Now treat $t$ as a variable and average $f(t)$ over $[0,2\pi]$, one get

$$\frac{1}{2\pi}\int_0^{2\pi} f(t) dt = \frac{n}{2\pi}\sin\left(\frac{2\pi}{n}\right)\times \ell\int_0^{2\pi} e(t)\sin^2(t)dt = c_n \verb/Area/(B)$$

This implies there exists a $t_{*} \in [0,2\pi]$ such that $f(t_{*}) \ge c_n \verb/Area/(B)$. In other words, there exists a poylgon $P = P(t_{*}) \subset B$ whose area is at least $c_n$ of that of $B$.

Back to the problem at hand for convex polygon.

For any polygon $P$, let $|P|$ be its number of sides. Given any convex polygon $Q$ and any $0 < c < c_n$, approximate $Q$ by a convex body $B$ with smooth boundary whose area is at least $\frac{c}{c_n}\verb/Area/(Q)$. By $(*1)$, there is a $n$-gon $P \subset B \subset Q$ with $\verb/Area/(P) \ge c_n\verb/Area/(B) \ge c\verb/Area/(Q)$. Since the set of polygon $P \subset Q$ with $|P| \le n$ is compact under the topology induced from $\mathbb{R}^2$ and $\verb/Area/(\cdot)$ is continuous with respect to this topology, there is a polygon $P_{*} \subset Q$ with $|P_{*}| \le n$ and $\verb/Area/(P_*) \ge c_n \verb/Area/(Q)$. If $|P_{*}| < n$, we can turn $P_*$ to a $n$-gon by adding some extra vertices along its edges.

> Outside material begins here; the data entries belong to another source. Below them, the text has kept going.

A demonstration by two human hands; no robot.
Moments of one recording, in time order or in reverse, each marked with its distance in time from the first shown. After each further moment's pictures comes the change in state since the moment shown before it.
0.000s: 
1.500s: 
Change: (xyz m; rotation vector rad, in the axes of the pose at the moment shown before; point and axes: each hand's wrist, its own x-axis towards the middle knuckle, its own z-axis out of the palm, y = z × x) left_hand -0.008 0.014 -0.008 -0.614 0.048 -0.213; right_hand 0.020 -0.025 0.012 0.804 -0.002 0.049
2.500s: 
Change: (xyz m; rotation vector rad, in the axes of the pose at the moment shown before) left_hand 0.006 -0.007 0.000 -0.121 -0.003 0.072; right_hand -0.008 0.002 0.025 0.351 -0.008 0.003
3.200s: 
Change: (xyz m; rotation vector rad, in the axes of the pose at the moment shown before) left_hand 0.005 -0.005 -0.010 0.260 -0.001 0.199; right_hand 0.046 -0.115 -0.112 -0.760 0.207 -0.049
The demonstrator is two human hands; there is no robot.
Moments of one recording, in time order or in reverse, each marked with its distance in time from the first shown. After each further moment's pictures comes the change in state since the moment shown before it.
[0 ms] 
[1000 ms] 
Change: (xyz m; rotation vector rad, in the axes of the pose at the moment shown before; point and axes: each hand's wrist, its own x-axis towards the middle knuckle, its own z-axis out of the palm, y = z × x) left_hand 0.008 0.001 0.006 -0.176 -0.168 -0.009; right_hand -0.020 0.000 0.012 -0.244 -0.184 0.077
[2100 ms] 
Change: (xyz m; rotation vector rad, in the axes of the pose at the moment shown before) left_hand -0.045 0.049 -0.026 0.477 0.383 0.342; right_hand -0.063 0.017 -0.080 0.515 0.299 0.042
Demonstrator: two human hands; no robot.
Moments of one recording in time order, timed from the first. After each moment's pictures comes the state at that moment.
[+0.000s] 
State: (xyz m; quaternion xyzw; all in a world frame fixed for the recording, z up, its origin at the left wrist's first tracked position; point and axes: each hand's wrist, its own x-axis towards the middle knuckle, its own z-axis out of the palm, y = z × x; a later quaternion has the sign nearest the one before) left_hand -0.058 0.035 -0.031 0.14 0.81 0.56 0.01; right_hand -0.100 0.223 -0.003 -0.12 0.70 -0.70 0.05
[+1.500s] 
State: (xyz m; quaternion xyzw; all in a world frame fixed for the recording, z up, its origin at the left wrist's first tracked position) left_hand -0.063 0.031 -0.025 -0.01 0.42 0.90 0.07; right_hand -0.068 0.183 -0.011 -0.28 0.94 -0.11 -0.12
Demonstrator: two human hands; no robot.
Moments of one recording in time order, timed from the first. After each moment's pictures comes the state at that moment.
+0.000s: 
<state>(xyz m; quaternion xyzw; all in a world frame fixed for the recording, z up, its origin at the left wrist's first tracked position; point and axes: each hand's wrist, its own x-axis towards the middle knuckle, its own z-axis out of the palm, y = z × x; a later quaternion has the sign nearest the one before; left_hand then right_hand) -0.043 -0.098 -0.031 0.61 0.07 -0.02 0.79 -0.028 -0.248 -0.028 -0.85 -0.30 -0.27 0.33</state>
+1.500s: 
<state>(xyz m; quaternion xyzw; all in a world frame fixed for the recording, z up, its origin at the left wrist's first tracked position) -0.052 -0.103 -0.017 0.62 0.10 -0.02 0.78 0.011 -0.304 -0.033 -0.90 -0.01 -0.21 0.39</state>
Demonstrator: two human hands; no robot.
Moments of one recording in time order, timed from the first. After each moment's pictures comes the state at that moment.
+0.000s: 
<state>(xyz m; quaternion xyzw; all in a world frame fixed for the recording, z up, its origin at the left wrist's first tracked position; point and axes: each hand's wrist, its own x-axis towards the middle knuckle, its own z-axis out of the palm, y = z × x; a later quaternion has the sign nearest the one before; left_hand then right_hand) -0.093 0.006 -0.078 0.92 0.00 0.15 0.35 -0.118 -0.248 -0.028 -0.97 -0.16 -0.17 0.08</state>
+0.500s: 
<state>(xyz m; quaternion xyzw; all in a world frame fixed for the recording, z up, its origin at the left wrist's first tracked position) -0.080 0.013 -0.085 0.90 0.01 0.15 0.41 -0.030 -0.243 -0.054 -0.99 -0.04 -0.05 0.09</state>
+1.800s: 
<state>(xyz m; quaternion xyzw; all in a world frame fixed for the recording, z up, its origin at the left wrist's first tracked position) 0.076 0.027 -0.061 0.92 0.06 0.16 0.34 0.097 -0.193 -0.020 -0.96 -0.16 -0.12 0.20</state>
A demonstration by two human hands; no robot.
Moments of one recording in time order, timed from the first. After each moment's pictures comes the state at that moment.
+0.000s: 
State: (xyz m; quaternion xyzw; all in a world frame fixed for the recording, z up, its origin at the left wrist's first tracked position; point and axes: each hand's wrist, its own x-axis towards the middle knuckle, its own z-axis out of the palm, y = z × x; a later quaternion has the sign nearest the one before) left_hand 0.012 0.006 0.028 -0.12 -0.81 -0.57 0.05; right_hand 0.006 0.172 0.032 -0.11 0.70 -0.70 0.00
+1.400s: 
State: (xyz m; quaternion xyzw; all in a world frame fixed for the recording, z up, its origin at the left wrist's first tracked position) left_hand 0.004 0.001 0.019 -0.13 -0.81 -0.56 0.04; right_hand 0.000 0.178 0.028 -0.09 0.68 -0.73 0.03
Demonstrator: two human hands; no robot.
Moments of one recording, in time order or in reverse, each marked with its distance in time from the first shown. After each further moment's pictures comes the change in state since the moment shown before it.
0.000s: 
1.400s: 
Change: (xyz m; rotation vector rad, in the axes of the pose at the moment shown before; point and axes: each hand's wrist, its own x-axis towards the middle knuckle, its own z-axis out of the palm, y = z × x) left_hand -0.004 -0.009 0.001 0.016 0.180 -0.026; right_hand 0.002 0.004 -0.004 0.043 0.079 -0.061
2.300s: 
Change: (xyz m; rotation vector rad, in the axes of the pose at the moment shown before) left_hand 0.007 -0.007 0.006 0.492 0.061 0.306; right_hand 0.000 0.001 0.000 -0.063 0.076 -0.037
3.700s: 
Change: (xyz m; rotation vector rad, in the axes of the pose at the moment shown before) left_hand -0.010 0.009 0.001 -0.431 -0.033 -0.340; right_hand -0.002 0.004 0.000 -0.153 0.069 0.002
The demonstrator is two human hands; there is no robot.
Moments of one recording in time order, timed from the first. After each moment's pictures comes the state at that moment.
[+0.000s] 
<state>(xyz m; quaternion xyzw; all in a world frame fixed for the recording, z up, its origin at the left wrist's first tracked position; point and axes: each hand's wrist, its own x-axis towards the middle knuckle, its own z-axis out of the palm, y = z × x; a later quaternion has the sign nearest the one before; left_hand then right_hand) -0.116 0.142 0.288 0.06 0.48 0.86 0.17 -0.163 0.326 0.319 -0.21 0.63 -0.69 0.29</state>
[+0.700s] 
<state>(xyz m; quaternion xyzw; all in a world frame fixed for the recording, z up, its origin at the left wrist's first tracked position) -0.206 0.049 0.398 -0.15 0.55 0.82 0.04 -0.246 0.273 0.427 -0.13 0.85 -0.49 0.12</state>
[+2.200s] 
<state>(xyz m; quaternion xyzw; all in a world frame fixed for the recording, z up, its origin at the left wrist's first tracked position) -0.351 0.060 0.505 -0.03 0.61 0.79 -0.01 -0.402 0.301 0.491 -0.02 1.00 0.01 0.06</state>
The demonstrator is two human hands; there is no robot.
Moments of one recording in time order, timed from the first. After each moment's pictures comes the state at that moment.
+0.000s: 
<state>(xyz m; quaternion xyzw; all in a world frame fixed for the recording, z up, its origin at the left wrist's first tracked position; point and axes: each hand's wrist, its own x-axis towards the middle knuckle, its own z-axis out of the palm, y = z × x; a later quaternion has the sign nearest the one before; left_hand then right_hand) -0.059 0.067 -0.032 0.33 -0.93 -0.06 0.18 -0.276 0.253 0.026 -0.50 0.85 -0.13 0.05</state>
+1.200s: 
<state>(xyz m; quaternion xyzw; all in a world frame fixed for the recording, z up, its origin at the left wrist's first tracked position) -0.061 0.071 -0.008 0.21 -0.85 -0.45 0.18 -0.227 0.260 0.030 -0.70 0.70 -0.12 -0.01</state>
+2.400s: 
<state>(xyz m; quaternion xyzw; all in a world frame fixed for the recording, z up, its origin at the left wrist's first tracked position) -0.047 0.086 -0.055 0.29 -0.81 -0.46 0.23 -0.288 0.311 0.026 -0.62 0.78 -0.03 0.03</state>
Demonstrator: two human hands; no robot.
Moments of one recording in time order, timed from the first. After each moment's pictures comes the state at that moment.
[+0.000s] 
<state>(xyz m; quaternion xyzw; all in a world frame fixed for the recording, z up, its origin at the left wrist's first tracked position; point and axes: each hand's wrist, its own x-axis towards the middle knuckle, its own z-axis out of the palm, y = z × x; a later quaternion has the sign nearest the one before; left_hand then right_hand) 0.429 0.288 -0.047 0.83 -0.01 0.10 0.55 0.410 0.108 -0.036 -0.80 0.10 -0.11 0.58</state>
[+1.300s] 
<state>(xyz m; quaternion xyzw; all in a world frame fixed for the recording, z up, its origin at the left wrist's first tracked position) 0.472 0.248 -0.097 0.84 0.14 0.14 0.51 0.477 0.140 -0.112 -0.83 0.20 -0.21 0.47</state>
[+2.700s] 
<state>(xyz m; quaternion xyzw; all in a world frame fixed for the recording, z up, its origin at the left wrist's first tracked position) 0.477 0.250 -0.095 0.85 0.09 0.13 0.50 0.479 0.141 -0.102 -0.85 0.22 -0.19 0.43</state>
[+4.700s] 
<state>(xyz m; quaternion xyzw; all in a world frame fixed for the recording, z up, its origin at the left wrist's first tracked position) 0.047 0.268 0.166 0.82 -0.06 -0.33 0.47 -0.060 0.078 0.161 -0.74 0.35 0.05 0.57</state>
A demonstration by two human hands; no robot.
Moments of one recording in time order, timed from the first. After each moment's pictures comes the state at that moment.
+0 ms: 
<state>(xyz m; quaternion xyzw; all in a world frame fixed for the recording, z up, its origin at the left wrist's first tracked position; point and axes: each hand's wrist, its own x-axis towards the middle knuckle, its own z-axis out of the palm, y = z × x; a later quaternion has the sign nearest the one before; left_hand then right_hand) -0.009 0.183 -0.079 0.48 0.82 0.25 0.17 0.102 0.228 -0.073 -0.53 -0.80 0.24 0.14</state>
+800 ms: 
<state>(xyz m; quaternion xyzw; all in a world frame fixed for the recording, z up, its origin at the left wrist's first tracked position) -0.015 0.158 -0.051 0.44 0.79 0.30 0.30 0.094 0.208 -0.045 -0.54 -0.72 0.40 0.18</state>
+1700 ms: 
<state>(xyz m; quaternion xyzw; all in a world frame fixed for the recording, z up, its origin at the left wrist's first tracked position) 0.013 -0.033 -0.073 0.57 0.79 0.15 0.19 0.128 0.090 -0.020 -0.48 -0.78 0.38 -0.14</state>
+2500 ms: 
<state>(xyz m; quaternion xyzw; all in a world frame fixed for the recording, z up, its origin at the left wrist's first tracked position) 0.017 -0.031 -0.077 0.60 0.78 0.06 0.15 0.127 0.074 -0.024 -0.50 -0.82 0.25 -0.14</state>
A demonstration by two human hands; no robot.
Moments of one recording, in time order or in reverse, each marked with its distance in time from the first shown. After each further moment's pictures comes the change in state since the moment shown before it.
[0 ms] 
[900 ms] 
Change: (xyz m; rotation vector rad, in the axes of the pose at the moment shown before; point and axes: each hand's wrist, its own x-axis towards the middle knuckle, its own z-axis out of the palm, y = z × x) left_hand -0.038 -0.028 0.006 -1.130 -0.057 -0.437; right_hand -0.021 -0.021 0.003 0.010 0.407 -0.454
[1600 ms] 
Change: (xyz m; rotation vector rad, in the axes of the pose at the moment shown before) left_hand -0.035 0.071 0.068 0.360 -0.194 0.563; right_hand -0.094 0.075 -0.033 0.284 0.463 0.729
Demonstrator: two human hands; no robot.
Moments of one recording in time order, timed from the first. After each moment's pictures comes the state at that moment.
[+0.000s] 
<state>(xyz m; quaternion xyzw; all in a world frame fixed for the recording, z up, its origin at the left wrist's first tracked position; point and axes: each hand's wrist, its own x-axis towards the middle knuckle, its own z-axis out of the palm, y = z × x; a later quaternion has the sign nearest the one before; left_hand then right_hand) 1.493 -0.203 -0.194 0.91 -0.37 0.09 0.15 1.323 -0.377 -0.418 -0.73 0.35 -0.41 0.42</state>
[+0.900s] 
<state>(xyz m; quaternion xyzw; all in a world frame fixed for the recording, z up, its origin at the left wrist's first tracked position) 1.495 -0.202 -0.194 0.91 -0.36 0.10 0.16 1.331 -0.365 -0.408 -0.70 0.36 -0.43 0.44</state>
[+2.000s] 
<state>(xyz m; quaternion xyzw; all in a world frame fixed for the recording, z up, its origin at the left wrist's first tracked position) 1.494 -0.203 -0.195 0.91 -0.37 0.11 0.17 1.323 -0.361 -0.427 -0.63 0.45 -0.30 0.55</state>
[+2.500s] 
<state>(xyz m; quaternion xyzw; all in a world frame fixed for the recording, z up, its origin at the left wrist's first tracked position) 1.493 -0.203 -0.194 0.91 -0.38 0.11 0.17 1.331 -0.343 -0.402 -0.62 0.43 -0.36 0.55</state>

Fix $n$ to $3$, this means there is a triangle inside $Q$ whose area at least $c_3 = \frac{3\sqrt{3}}{4\pi}$ of that of $Q$.

Notes

  • $\color{blue}{[1]}$ - For a proof of $(*1)$ when $n = 3$, see this answer by Christian Blatter.

  • $\color{blue}{[2]}$ - Christian Blatter's answer uses Steiner symmetrization. For more detail, please refer to
    Wilhelm Blaschke, Über affine Geometrie III: Eine Minimumeigenschaft der Ellipse. Leipziger Berichte 69 (1917), pages 3–12.

  • $\color{blue}{[3]}$ - E. Sas, Über eine Extremaleigenschaft der Ellipsen, Compositio Math. 6 (1939), 468–470.


The statement is true using any $c < \frac{3\sqrt{3}}{4\pi} \approx 0.413$, which is more than $ \frac38$. But I have tried and failed to find an easy proof.

EDITED A DAY LATER

If you impose a restriction on the number $s$ of sides in the convex polygon, the $c$ for that set of polygons becomes greater. For $s=3$, $c=1$ of course. For $s=4$ it is easy to show that $c=\frac12$: $c$ is at least $\frac12$, as demonstrated by a line connecting two non-adjacent vertices (one of the triangles thus formed must have at least half the area); and $c$ is at least $\frac12$, as demonstrated by a square.